For the love of the game
On work and what drives us
“The master in the art of living makes little distinction between his work and his play, his labor and his leisure, his mind and his body, his education and his recreation. He hardly knows which is which. He simply pursues his vision of excellence at whatever he does, leaving others to decide whether he is working or playing.” — Lawrence Pearsall Jacks
What would it mean to actually live like that?
This quote moves me because it points toward something I’ve been trying to articulate for a while: the idea of doing things for the love of the game. Not for money, not for prestige, not for anyone’s approval — but for a genuine love of the work itself. The kind where the doing itself is the point, and where the work done well is its own reward.
The phrase ‘love of the game’ is often employed in the context of sports, used to describe the player who plays for enjoyment, with no reward sought beyond the act of playing itself. I think it applies just as well to the games of life.
The first game: vocation
To the extent we get to choose our vocation — and I recognize that’s a real privilege [1] — I think there’s something powerful about orienting that choice around one question: What could I do just because I love doing it? For me, the answer has slowly come into focus around mental health and empowering individuals: understanding how people live inside their own heads, where the sense of self resides, what shapes identity, and how much of who we are exists in relation to others rather than as individuals.
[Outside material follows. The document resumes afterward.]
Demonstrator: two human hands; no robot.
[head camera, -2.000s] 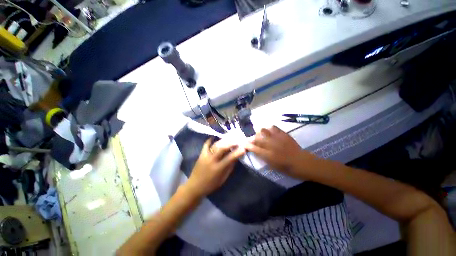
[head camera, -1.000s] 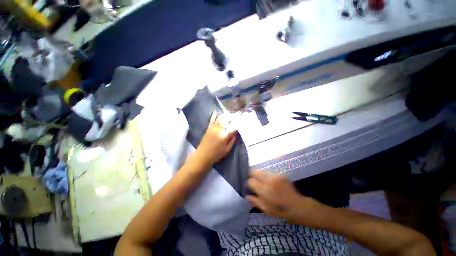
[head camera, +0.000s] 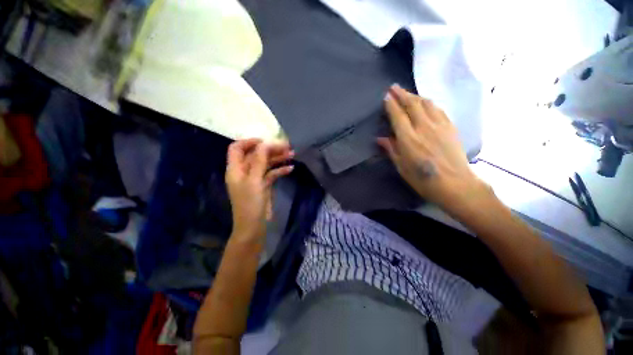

It’s why, when I arrived at college, I found myself drawn to the Brain & Cognitive Sciences and Anthropology departments — places where I could ask questions about our mind from both life science and social science perspectives, respectively. They were fields I wanted to study for the sake of the subjects themselves.
I find myself most at ease when I’m helping others. That, to me, is worth waking up for. As I move on from undergrad, I hope to pursue work at that intersection — questions about the life we live inside our heads, paired with a commitment to helping people live better within it.
The second game: life itself
There’s a broader game, too — the strange, unique, and wondrous phenomenon of being alive. How do we win this one?
While I can only speculate, it seems like the less I ruminate over myself — what I have, what I lack, what I want, what did or didn’t happen to me — the better I feel. The more I turn outward, toward other people, friendship, and service, the more fulfilled and at ease I find myself. The afternoons I’ve spent actually sitting with someone having a difficult day feel tremendously better spent than those I’ve spent solely on myself. Interestingly, this has been most evident to me on my harder days: when I’m feeling down, I’ve found that helping others — more than most other things — has the potential to help me feel better.
A standard worth holding
When I look back at my life one day, I hope I can feel that my choices and conduct were driven by something authentic. To that end, I strive to craft a life that I can live for genuine love of the game.
[1] It is important to recognize that being able to play for the love of the game is a privileged position to be in — one contingent on financial resources, circumstances aligning in our favor, and more. To the extent we are able to make this a possibility for ourselves, I hope we can craft lives we live for the love of the game itself.